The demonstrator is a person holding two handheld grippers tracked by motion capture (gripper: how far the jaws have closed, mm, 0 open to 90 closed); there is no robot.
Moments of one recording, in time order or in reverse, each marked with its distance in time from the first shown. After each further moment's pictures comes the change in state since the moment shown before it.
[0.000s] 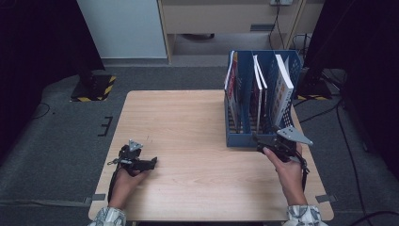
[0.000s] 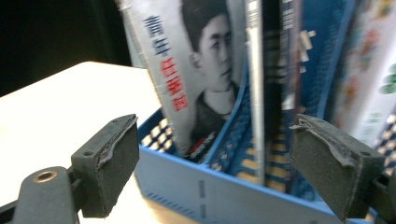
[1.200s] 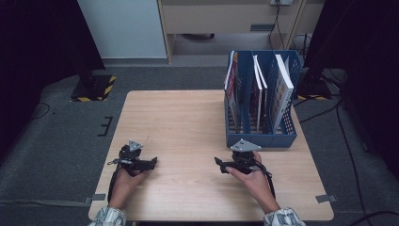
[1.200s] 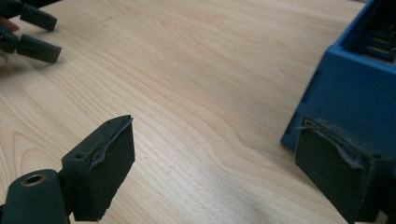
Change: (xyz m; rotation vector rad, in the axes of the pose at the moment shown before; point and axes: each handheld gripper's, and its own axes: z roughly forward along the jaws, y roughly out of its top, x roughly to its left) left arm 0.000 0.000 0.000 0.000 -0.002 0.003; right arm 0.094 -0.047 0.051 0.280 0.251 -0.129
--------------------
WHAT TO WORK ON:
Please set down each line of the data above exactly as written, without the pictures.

RESULT:
The demonstrator is a person holding two handheld grippers tracked by motion capture (gripper: how far the jaws have closed, mm, 0 open to 90 closed); there is no robot.
Moments of one recording, in time order or in reverse, each marked with its distance in time from the first shown. After each further moment's pictures comes the change in state since the moment shown before it.
[0.000s] 
[0.000s] 
[1.200s] 
[1.200s] 
Change: (xyz m; rotation vector rad, in the axes of the pose at the moment shown before; point and axes: each handheld gripper's, and its own axes: z roughly forward along the jaws, y roughly out of its top, x roughly to its left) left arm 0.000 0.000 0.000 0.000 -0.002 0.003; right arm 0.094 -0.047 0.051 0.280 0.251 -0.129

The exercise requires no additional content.